• Records from a collection

*** Begin section ***

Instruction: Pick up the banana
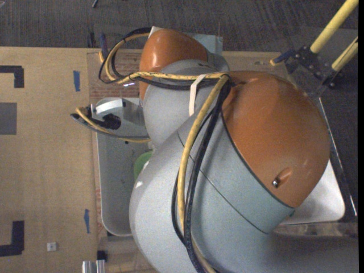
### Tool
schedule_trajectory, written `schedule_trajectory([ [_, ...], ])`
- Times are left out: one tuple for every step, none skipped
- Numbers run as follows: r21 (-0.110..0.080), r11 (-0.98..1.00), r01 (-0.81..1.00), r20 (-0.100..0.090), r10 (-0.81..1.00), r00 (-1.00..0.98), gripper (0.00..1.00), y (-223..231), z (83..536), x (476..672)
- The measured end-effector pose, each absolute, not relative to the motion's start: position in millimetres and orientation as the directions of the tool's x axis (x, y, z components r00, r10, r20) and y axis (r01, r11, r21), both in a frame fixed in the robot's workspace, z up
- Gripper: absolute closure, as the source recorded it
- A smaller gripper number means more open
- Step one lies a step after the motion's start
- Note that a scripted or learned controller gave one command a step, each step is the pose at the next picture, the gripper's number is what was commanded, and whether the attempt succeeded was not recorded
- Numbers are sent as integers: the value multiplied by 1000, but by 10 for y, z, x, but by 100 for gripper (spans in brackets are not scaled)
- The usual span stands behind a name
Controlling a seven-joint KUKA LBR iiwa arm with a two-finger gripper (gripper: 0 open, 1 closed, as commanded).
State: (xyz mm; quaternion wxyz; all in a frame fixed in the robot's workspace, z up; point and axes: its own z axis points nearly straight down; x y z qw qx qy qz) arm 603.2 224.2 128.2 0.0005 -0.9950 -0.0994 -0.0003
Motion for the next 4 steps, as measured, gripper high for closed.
schedule_trajectory([
  [-12,-978,208,32,207,978,100,1980,1074,5783],
  [-1,-980,198,2,198,980,100,2240,2050,6338],
  [-1,-972,235,1,235,972,100,2263,869,6306],
  [-1,-980,198,1,198,980,100,2240,2321,6495],
])
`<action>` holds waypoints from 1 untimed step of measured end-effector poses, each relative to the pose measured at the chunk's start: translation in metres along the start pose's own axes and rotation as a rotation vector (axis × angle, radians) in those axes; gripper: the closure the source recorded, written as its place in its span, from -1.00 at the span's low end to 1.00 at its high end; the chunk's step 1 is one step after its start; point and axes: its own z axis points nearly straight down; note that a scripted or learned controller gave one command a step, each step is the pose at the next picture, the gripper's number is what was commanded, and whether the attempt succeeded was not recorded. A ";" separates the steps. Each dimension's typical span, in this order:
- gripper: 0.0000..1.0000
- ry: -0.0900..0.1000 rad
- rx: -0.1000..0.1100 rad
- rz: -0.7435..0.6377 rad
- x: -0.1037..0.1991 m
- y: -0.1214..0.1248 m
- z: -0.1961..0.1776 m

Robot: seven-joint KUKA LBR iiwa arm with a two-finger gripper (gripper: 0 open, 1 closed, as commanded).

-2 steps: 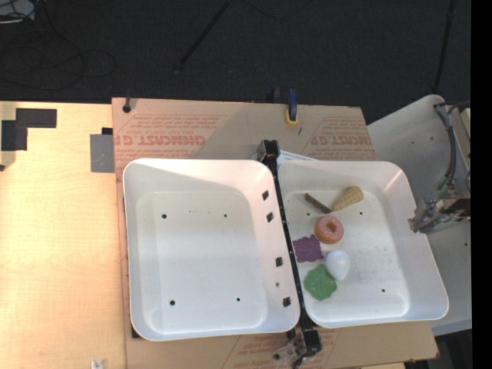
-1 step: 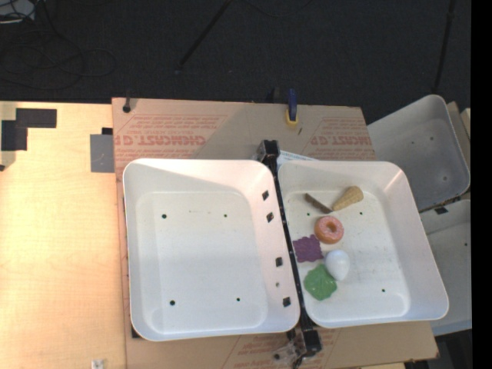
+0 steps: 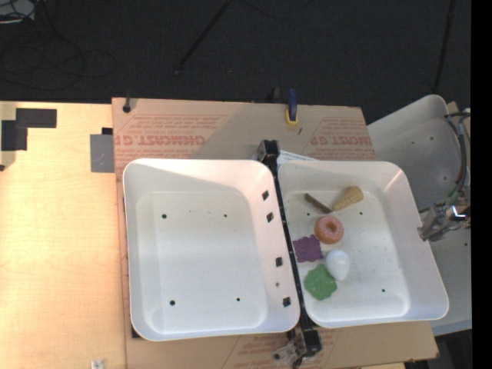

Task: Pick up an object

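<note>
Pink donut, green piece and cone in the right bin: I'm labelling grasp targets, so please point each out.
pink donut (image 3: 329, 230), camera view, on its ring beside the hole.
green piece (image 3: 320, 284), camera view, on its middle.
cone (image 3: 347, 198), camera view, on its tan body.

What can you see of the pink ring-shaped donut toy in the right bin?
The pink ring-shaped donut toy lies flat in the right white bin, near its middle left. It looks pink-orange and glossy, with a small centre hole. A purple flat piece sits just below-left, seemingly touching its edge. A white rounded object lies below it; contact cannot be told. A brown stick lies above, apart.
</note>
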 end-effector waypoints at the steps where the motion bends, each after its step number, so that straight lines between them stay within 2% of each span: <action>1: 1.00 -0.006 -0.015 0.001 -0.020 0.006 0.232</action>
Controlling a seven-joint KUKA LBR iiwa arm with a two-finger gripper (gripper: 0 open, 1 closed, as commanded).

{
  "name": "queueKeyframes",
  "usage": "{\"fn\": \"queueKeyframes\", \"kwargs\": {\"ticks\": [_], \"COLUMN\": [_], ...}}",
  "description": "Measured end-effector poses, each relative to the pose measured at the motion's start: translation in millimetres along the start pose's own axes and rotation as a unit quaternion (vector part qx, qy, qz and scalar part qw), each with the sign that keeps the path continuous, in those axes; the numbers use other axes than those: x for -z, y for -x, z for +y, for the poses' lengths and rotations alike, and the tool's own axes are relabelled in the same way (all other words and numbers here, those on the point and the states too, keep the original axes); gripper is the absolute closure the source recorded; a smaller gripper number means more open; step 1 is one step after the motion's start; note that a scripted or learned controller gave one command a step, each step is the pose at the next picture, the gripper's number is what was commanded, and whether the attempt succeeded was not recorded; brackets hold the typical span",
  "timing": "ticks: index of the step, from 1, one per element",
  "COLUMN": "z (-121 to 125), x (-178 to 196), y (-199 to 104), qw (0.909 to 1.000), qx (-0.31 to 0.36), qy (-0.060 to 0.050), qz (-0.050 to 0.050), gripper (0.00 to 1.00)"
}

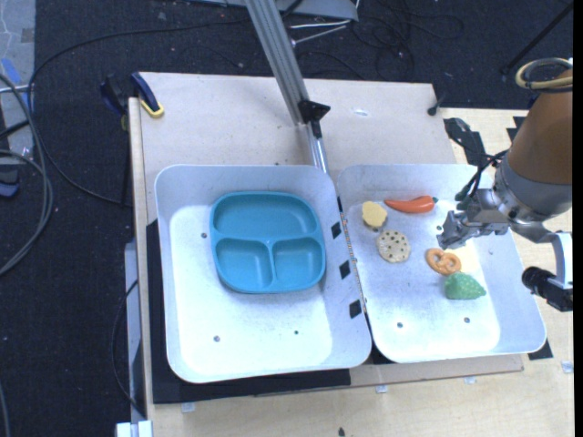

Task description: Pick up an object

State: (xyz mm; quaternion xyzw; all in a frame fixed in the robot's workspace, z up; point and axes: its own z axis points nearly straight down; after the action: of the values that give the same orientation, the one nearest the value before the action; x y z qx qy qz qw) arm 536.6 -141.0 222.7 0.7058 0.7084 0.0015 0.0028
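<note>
Your gripper (449, 235) hangs low over the right bin (510, 330), just above the pretzel (444, 261); you cannot tell from this angle how its tips stand, and nothing shows between them.

Five small food items lie in that bin, one of each. The pretzel, orange-brown and looped, sits directly below the tool, nearly touching it in the view. The green broccoli-like piece (465, 287) lies just beyond the pretzel, further down and slightly to the arm's side. The red chili pepper (411, 205) lies up and to the left of the tool, its long axis nearly level across the view, thick end left, thin tip pointing right toward the gripper. The pale yellow piece (374, 214) rests further left, beside the pepper's thick end. The speckled cookie (393, 246) sits left of the tool, between the yellow piece and the pretzel.

Well away to the left, the second bin (182, 335) holds one blue divided plate (269, 242) with three compartments, its long compartment on the far side.
</note>
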Motion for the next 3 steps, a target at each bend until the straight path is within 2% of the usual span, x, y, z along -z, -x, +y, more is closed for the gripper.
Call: {"fn": "queueKeyframes", "kwargs": {"ticks": [1, 3], "z": [1.3, 41.1], "x": [23.3, 24.8], "y": [0.0, -109.9], "qw": [1.0, 1.0], "qx": [0.0, 0.002], "qy": [-0.001, -0.002], "qz": [0.0, 0.002], "gripper": [1.0, 1.0]}}
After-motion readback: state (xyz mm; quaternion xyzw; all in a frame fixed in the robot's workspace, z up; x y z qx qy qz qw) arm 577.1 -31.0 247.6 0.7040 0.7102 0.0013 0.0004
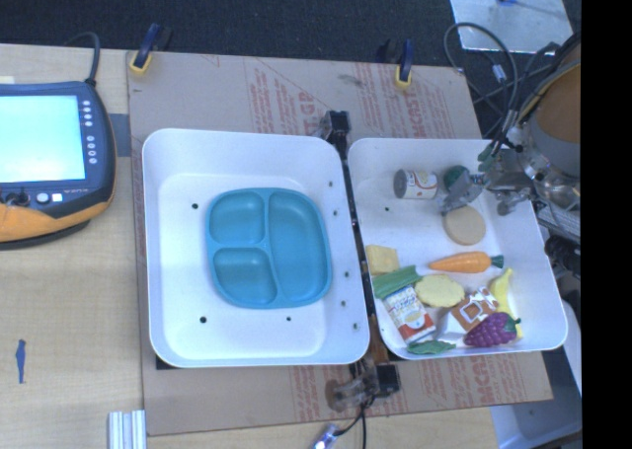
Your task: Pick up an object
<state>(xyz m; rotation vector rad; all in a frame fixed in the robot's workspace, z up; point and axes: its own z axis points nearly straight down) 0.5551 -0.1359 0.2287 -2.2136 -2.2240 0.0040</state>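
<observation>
My gripper (484, 190) hangs over the back right part of the right bin (548, 269), coming in from the right edge. Just below it in the view lies a tan round biscuit (465, 227). To its left are a small green object (454, 178) and a small can (416, 184) lying on its side. Toward the front lie an orange carrot (461, 262), a yellow cheese block (382, 259), a pale potato (439, 291), a red and white carton (407, 314), a banana (504, 289) and purple grapes (491, 331).
The left bin (163, 240) holds a blue divided plate (268, 247). A teach pendant (49, 156) lies at the far left. Cables (484, 52) trail behind the right bin. Clamps (145, 50) hold the cardboard sheet at the back.
</observation>
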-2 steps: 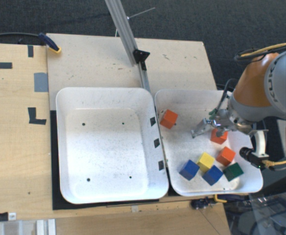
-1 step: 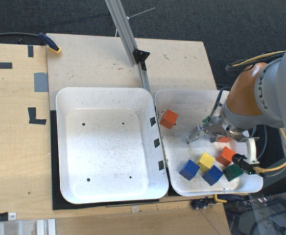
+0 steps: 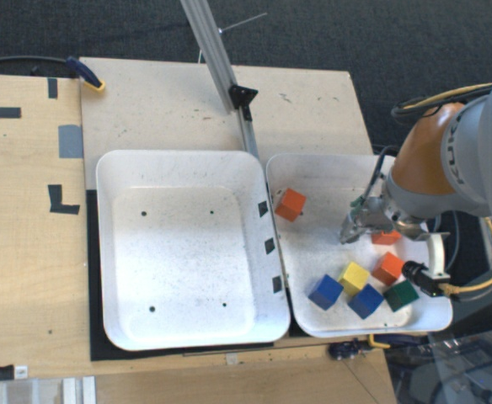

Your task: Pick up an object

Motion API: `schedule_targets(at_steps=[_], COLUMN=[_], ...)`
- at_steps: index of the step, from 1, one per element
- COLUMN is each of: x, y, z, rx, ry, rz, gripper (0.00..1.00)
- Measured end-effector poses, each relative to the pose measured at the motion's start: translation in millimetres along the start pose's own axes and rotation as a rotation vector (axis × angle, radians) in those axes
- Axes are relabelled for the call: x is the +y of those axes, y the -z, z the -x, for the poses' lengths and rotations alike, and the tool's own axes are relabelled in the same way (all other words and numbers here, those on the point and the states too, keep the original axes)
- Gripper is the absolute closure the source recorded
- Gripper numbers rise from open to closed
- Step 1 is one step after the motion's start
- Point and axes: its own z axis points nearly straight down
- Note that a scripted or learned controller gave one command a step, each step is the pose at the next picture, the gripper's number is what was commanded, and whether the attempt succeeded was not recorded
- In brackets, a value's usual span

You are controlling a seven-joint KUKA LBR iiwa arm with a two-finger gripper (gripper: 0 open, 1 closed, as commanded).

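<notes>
We find the hand low in the right bin, toward its right side. Whether it is parted or closed we cannot tell. Just beside it, to the right, an orange block lies partly hidden by the wrist. In our judgement this is the nearest candidate. The other blocks cluster toward the bin's near edge; a lone orange cube sits well apart, left.

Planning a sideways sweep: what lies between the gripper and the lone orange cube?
In the camera view, only bare white bin floor lies between the gripper and the orange cube.
</notes>
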Motion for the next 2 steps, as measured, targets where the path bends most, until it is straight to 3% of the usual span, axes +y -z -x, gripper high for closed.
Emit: schedule_targets(at_steps=[2], x=[-13], y=[109], z=[-8], rx=[-0.002], ry=[0.000], rz=[0.007], gripper=[1.00])
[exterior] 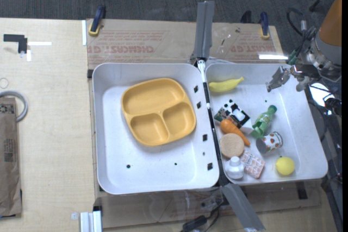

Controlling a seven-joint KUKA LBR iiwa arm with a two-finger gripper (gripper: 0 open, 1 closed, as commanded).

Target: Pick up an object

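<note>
Two shallow white bins side by side on the bench; left bin bearing a yellow divided plate, three compartments, set at a slant; right bin holding the small things: yellow banana near the far left corner; black-and-white item below it; orange carrot just beside that; green bottle tilted, near the middle; red-and-white can just under the bottle; round tan disc touching the carrot's end; white bottle and patterned packet at the near edge; yellow lemon in the near right corner. Gripper above the right bin's far right part, well apart from the bottle, nothing between its fingers; jaws apart or together: cannot tell.
</note>
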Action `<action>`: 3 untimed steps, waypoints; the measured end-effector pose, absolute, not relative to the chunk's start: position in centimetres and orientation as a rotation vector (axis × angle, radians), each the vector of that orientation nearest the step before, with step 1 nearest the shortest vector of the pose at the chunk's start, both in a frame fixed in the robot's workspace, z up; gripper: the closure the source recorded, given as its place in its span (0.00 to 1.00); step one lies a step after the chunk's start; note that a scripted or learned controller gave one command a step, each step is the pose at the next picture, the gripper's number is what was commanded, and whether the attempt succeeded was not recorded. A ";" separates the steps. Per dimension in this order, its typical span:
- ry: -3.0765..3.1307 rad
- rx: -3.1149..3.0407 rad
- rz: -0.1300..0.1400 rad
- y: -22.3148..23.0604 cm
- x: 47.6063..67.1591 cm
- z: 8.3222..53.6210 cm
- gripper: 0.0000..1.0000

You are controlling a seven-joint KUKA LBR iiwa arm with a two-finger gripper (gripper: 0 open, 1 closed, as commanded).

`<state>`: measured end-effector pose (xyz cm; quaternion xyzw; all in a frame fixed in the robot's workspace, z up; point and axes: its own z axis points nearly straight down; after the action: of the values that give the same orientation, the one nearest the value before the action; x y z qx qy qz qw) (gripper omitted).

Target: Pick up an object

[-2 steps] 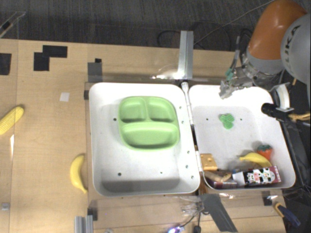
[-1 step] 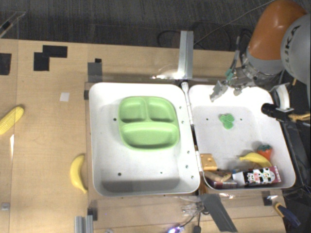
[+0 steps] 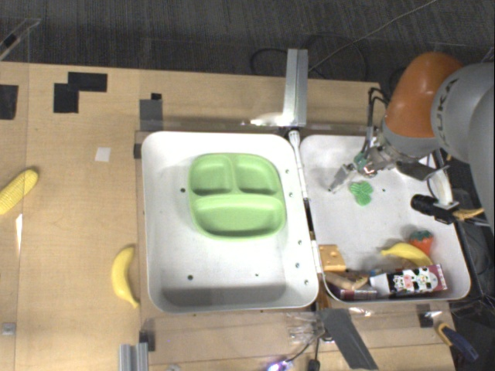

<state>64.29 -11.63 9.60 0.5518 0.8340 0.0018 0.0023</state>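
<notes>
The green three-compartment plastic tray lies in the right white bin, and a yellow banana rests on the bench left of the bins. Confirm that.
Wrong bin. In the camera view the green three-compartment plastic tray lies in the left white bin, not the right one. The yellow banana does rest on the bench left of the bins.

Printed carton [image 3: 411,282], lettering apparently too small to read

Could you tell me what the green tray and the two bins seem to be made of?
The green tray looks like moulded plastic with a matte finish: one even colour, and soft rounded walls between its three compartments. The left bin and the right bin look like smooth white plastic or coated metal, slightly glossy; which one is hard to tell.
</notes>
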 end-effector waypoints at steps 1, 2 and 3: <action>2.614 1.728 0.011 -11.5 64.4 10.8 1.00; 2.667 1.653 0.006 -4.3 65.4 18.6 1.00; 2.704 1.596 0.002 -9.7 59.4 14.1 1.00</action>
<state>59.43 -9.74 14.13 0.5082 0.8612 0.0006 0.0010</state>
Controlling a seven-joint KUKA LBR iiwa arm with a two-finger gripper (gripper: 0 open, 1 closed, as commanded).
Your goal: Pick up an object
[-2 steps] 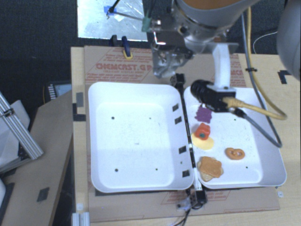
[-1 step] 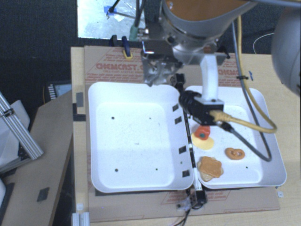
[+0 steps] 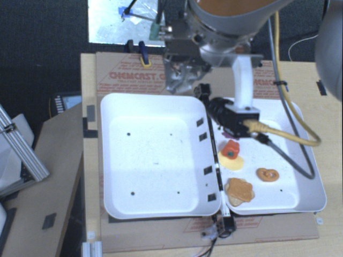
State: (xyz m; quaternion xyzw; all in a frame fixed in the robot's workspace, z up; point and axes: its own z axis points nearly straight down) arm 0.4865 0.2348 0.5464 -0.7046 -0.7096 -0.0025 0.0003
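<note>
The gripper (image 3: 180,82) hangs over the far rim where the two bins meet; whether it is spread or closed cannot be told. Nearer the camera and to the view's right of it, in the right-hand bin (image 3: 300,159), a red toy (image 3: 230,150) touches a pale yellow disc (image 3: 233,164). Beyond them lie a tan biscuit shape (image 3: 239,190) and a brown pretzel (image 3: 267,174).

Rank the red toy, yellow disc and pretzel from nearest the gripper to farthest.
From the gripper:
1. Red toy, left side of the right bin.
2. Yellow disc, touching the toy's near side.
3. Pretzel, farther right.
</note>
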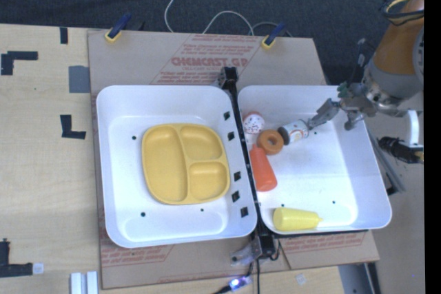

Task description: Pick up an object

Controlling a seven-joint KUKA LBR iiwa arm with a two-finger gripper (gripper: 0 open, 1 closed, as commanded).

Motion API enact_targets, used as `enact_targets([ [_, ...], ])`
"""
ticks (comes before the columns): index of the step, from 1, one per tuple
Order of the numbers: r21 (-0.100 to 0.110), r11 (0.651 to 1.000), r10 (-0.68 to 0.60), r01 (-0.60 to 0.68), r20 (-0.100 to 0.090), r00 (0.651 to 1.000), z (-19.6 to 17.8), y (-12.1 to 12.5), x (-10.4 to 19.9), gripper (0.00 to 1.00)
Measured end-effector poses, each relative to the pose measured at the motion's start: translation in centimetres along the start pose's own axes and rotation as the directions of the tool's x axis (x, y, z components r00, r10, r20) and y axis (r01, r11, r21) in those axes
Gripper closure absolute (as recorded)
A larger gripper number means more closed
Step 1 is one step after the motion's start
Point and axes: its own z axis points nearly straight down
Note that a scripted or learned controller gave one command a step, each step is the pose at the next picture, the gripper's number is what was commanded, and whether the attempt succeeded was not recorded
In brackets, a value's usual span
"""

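Observation:
The right bin (358, 182) holds a small white bottle (295, 129), an orange ring (271, 141), a white ball with red dots (253, 124), an orange-red cylinder (262, 169) and a yellow lemon-shaped piece (296, 219). My gripper (335, 119) hangs over the bin's far right part, open, with nothing between its fingers. One finger (321, 113) points down-left and ends just right of the bottle. The other finger (353, 122) stands near the bin's right wall.
A yellow divided plate (186, 163) lies in the left bin (117, 120). The divider (238, 141) between the bins runs just left of the ball and the cylinder. Cables (227, 17) lie behind the bins.

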Motion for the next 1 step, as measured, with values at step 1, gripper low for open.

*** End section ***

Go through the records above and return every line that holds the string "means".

- A smaller gripper number means more open
  "description": "Measured end-effector poses, each relative to the pose measured at the motion's start: translation in millimetres along the start pose's own axes and rotation as a unit quaternion (vector part qx, qy, qz and scalar part qw), each with the sign that keeps the path continuous, in those axes; the numbers use other axes than those: x for -z, y for -x, z for +y, for the poses' lengths and rotations alike, and the tool's own axes are relabelled in the same way (all other words and numbers here, those on the point and the states too, keep the original axes); gripper is the absolute closure the source recorded; a smaller gripper number means more open; step 1 is one step after the motion's start; note that a scripted or learned controller gave one command a step, each step is the pose at the next picture, the gripper's number is what was commanded, and whether the attempt succeeded was not recorded; brackets hold the typical span",
A larger gripper number means more closed

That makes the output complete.